**What to produce:**
Output all the data exactly. Pictures do not belong in the copy.

**Data block:**
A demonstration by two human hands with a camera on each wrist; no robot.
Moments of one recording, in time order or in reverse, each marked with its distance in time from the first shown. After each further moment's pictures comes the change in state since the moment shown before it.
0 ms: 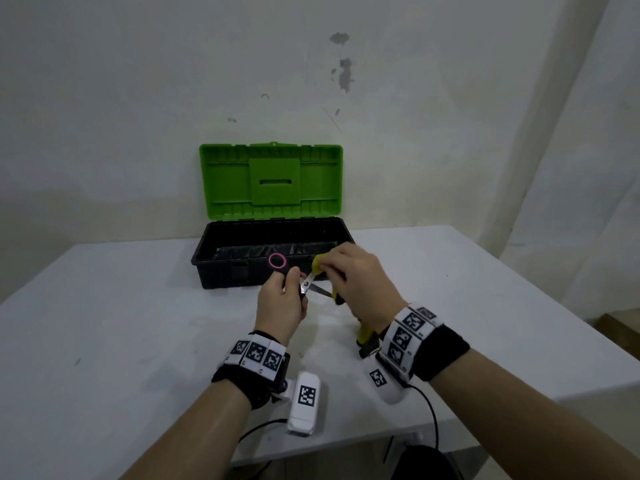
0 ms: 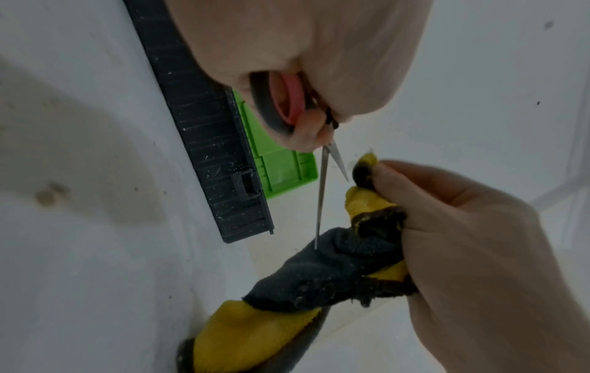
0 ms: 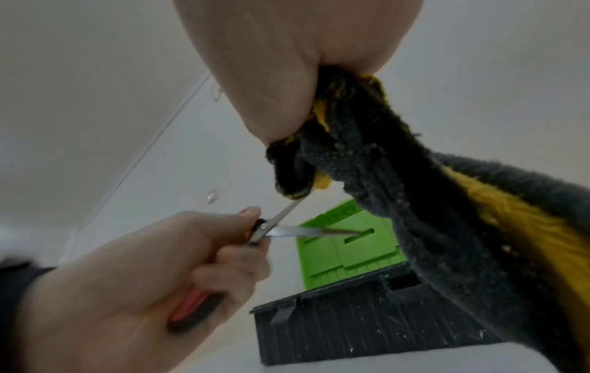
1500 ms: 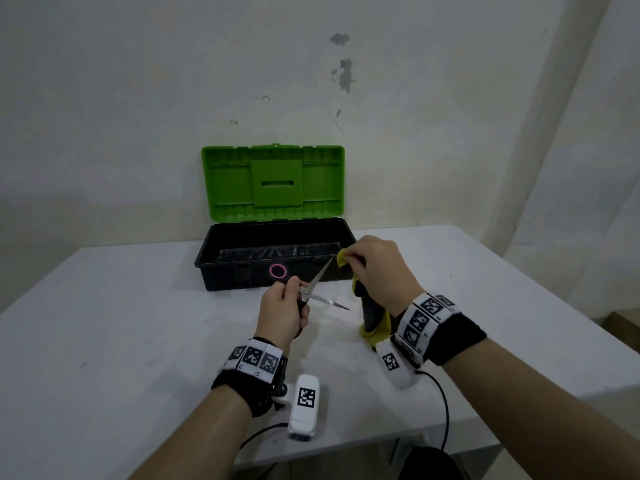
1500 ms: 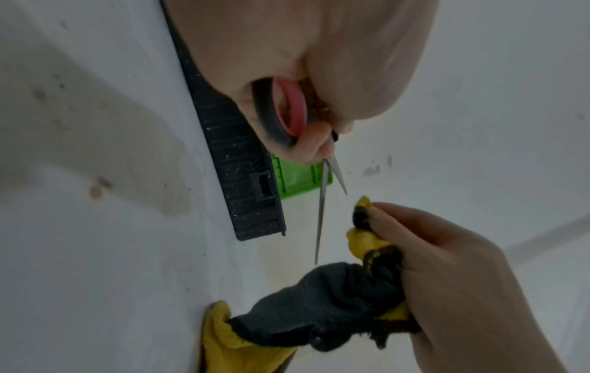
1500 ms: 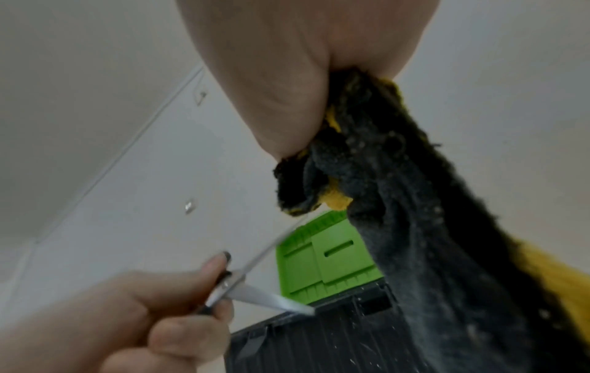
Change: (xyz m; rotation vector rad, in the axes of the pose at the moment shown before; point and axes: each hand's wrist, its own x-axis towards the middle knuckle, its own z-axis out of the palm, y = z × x) left_hand -0.002 -0.009 -0.008 -0.001 -0.044 -0.096; right_hand 0.013 0.020 -0.020 -0.071 -0.139 0.256
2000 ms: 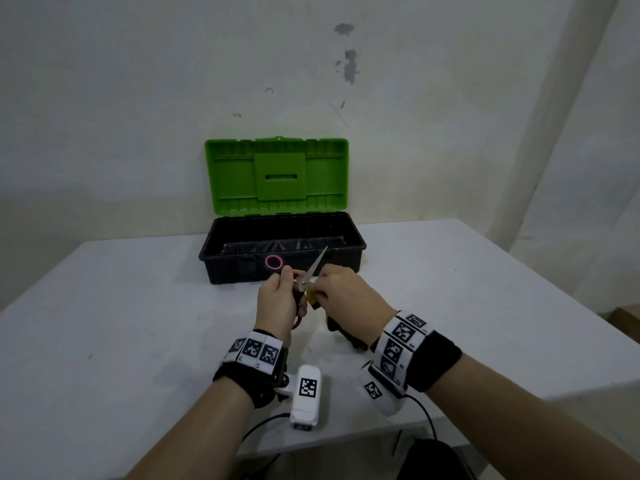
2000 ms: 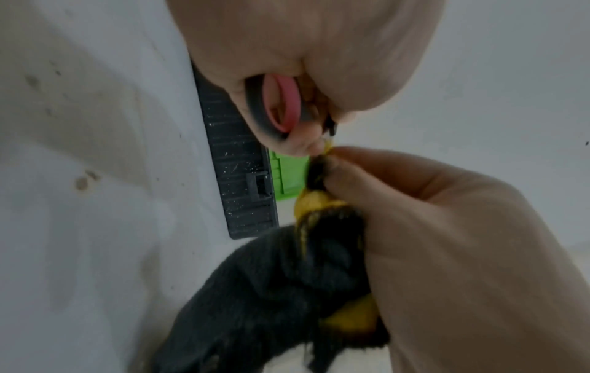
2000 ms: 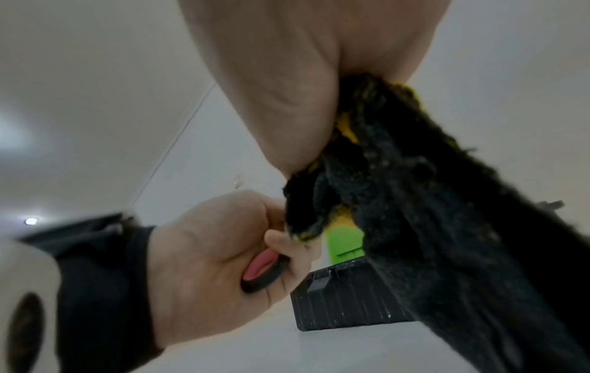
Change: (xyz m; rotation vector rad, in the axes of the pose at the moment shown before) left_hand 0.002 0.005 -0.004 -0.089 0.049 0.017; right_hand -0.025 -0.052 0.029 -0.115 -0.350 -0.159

**Reply to the task:**
A demonstration by two human hands with a camera on each wrist; no robot.
Moments of one recording, in time order or in reverse, each marked with its distance in time from the first shown. After each further moment's pictures comes the change in state since the moment shown before it.
0 ms: 
0 ms: 
0 ms: 
1500 ms: 
1500 ms: 
1500 ms: 
Change: (xyz m; rotation vector rad, in the axes of the pose at the moment shown before; point and axes: each hand's wrist, its own x-axis towards the middle knuckle, its own z-axis out of the palm, y = z × x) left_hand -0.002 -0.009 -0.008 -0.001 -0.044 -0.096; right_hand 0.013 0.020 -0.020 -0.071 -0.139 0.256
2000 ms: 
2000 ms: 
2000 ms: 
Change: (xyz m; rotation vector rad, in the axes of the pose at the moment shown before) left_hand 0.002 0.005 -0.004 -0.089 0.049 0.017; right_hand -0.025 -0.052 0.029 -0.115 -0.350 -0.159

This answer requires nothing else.